The Apple Watch is slated to be released sometime early next year. It seems likely more news apps will be developed for the platform.
The Wall Street Journal wants readers to know that being a subscriber has its perks. The Journal rolled out WSJ+ this week, a complimentary membership program for readers who have subscriptions to the paper.
WSJ+ members will receive special offers and be welcomed to invitation-only events designed to bring Journal content to life, while providing subscribers elevated Journal experiences specially curated to speak to their wide-ranging and ambitious interests. Events will take place across the country and will include panel discussions with top Journal editors, as well as arts performances and private film screenings.

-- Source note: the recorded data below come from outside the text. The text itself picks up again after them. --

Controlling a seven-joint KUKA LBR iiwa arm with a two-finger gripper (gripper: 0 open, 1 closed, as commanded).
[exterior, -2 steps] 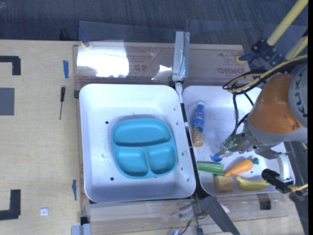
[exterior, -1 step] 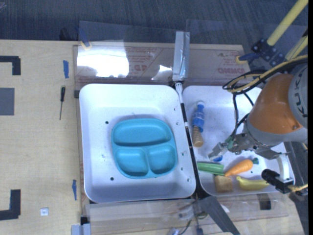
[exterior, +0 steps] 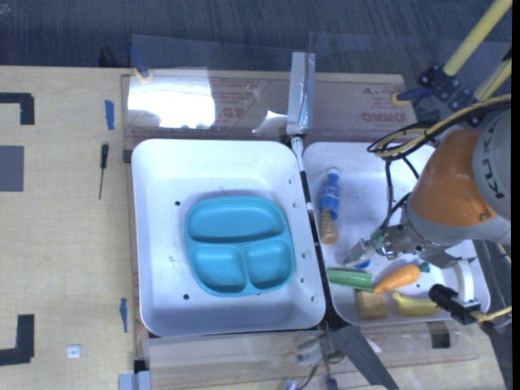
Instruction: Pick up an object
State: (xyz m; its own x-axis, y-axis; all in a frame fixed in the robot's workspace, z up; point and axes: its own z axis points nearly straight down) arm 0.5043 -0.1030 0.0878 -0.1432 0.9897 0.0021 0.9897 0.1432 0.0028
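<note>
Carrot (exterior: 396,279) lies in the right bin (exterior: 357,162), just beside a green stalk (exterior: 349,279), a yellow piece (exterior: 414,305) and a bottle (exterior: 329,204). Gripper (exterior: 382,246) hangs above it, largely hidden beneath the arm (exterior: 455,189); cannot tell its opening. Left bin (exterior: 162,169) holds a blue tray (exterior: 238,244).

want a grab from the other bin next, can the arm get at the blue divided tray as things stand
Probably yes. The blue divided tray lies alone and uncovered in the left bin, while the arm is over the right bin; only the low rims between them stand in the way.
</note>
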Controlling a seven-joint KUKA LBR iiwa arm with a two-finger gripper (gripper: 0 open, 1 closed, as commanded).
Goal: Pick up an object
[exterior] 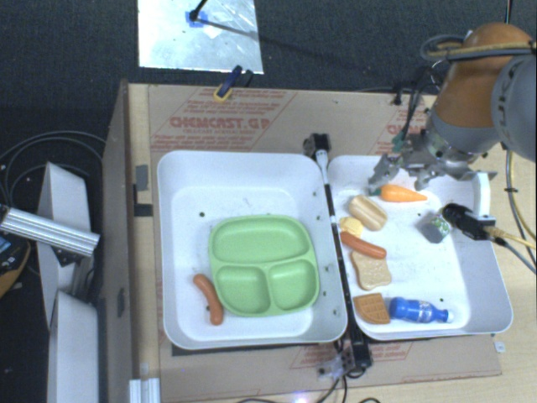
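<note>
Right, from the overhead camera you have the arm (482, 82) reaching in from the right edge, with its gripper (403, 177) hanging over the far part of the right-hand bin (487, 275). You can see its two fingers (383, 172) splayed apart, with nothing clamped between them. The orange carrot (403, 194) lies flat on the bin floor just beside the fingertips, on their near side, with its thin end pointing right; from this slant you cannot tell whether the tips touch it.

Just left of the carrot you will find a tan bread roll (367, 211), and a small yellow piece (351, 225) sits against the roll's near side. Nearer to you lies a red-orange sausage (363, 245), then a slice of bread (372, 270), then a darker toast piece (372, 307) near the front wall. A blue bottle (417, 311) lies on its side just right of that toast. A small grey block (435, 227) rests to the right of the roll, well apart from the carrot.

In the left-hand bin (180, 225) you have a green divided plate (264, 263) in the middle, and a second sausage (210, 299) lies just beside the plate's near-left corner.
</note>
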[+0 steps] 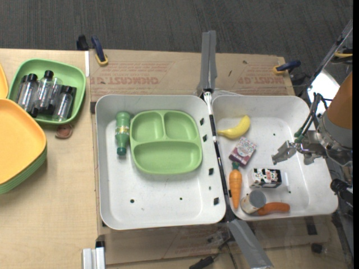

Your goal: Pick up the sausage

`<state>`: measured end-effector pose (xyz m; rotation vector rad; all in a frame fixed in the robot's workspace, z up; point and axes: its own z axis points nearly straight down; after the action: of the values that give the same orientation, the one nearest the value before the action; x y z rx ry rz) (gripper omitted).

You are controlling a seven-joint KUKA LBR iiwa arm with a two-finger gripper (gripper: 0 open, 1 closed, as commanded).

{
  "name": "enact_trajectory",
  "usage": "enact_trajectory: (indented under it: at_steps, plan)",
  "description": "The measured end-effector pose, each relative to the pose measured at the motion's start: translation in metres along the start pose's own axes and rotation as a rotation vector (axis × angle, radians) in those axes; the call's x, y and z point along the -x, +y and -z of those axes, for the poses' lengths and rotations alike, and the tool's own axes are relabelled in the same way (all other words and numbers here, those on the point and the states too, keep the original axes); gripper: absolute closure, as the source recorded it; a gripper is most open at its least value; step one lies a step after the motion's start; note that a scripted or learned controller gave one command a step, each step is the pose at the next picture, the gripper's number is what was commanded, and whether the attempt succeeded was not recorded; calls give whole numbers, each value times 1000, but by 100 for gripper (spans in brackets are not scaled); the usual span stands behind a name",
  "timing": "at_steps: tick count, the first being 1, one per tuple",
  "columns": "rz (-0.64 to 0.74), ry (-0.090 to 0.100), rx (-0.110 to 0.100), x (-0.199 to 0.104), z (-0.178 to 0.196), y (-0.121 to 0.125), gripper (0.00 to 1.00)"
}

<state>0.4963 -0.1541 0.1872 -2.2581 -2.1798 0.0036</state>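
The sausage [274, 208] is a short orange-red link lying flat near the front edge of the right bin [314, 203], its left end touching a grey can [254, 200]. My gripper [284, 152] hangs over the right half of that bin, up and slightly right of the sausage, well apart from it. A small cow-print carton [266, 177] lies between the gripper and the sausage. Nothing shows in the gripper.
In the right bin lie a banana [235, 128], a pink carton [243, 150] and a carrot [235, 186]. The left bin [162, 198] holds a green divided plate [166, 141] and a green bottle [122, 132]. Orange plates [17, 147] and a green tray of bottles [47, 91] sit at far left.
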Motion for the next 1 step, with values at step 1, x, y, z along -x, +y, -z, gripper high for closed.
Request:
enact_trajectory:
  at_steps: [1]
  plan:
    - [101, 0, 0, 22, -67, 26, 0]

The Journal is one of a growing number of media companies that wants to deepen the relationship with readers through membership programs. Both nonprofit and for-profit companies are trying to find programs to incentivize paid readership while also collecting more detailed data on their audience. One difference is that some loyalty programs, like WSJ+, are complimentary with a subscription. Others, like The Guardian’s membership plan and The New York Times’ Times Premier, are extra, which means a potential added source of revenue.
The characteristics of the programs usually fall into similar categories: special access to events, discounts, and invitations to look behind the curtain of your beloved news provider. Wine and free books seem to be a love shared by media executives and newspaper readers.